4.4 Write Path & Query Routing
- Application SQL: standard SQL, no modifications needed
- PostgreSQL query layer: Parser → Planner → Executor, pg_mooncake embedded via hooks
- Auto routing: Planner identifies query type, auto-selects optimal path
- Dual engine execution: row → PG Heap; column → DuckDB + Parquet
- Auto sync: data remains unified across both stores
5. Application Scenarios
Scenario 1: Oracle Data Warehouse Migration
Oracle types, syntax, and function behaviors are fully compatible. HTAP capabilities arrive with migration — no need to rebuild the analytics pipeline.
Scenario 2: AI Agent Mixed Queries
Point queries go through row store, aggregations through column store — one connection for everything. Real-time consistent data, improved Agent response and decision quality.
Scenario 3: Real-Time Risk Control
Transactions written while column store queries simultaneously. Risk rules trigger in real time, dropping from minutes to sub-second latency.

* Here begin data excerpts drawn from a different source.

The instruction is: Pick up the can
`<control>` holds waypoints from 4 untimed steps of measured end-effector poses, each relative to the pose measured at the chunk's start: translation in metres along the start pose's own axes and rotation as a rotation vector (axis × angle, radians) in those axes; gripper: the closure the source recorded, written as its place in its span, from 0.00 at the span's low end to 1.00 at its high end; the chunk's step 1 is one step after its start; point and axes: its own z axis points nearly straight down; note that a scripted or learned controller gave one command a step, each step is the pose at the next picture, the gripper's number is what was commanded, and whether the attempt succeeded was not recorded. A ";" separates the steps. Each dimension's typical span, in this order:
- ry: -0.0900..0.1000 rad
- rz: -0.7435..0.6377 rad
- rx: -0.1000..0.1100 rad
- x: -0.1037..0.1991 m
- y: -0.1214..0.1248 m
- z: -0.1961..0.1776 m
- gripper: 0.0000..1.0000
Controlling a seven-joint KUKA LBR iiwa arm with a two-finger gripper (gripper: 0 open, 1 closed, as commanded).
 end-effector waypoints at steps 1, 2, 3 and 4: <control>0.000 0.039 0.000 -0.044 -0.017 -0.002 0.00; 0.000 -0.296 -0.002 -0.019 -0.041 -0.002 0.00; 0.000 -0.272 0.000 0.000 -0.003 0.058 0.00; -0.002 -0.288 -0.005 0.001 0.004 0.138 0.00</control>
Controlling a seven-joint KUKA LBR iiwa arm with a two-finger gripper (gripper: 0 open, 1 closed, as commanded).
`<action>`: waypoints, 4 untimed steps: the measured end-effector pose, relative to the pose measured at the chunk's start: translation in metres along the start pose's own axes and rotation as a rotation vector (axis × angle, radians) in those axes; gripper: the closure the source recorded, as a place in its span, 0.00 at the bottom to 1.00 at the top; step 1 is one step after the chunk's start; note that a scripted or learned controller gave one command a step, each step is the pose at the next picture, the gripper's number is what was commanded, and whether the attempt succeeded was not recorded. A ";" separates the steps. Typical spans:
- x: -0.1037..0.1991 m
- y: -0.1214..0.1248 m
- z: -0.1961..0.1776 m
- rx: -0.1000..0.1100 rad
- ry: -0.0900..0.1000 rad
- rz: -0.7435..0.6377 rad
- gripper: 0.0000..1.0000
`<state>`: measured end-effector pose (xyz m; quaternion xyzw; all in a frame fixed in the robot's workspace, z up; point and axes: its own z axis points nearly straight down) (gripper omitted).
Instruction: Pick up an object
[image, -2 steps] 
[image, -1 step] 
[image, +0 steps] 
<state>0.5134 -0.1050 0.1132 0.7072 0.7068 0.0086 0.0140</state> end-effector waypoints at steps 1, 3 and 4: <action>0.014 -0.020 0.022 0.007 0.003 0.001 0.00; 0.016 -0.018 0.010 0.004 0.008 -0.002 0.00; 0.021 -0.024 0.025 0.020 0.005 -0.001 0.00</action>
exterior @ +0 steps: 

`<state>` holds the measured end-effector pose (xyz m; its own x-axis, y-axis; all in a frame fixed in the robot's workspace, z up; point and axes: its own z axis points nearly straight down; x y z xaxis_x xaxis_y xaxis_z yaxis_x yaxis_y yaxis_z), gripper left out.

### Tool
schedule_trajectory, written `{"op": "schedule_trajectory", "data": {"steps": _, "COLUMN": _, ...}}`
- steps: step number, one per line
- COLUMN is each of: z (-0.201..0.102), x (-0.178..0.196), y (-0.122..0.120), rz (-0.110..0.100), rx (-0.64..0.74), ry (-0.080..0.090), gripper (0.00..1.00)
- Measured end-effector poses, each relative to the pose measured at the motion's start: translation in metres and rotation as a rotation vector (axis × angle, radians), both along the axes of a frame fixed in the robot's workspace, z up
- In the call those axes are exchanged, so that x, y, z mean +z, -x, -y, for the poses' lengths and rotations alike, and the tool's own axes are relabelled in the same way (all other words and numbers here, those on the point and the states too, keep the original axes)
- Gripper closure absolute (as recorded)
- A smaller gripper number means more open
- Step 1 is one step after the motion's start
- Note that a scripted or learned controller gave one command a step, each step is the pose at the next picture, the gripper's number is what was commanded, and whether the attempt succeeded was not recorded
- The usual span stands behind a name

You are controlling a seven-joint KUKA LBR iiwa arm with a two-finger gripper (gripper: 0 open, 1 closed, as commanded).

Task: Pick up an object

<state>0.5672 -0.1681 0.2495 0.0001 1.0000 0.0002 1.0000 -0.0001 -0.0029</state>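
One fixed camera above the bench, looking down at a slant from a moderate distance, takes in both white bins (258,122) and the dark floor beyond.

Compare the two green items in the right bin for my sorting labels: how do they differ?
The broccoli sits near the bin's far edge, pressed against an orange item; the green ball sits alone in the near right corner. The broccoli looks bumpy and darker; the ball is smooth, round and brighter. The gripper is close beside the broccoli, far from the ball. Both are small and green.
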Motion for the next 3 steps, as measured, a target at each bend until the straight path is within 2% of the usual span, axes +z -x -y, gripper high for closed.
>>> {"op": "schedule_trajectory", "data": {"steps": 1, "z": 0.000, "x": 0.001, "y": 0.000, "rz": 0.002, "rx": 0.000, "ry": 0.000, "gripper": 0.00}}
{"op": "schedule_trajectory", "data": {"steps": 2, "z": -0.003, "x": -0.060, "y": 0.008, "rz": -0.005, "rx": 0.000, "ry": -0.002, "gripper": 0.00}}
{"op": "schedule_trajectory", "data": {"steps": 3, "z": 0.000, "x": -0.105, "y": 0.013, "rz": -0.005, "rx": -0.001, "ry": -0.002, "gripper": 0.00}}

6. Open Source Release Plan
- Release: Planned alongside IvorySQL 6.0
- Components: Three core modules — ivy_mooncake, ivy_duckdb, ivy_moonlink
Note: A preview version 1.0 beta1 is already available.
7. Summary
The IvorySQL HTAP Real-Time Lakehouse Access Engine is a strategic move by the IvorySQL community in database architecture evolution. Built on pg_mooncake and validated by industry leaders like Databricks, it fills the twin gaps of independent open-source maintenance and Oracle migration capabilities. Through row-column store fusion, smart routing, and automatic synchronization, it achieves real-time unification of transactions and analytics in a single database — delivering practical solutions for AI Agent queries, real-time risk control, and Oracle migration. With the open-source release of version 6.0, the IvorySQL community will provide enterprises with a truly open, independently evolvable, Oracle-compatible HTAP infrastructure.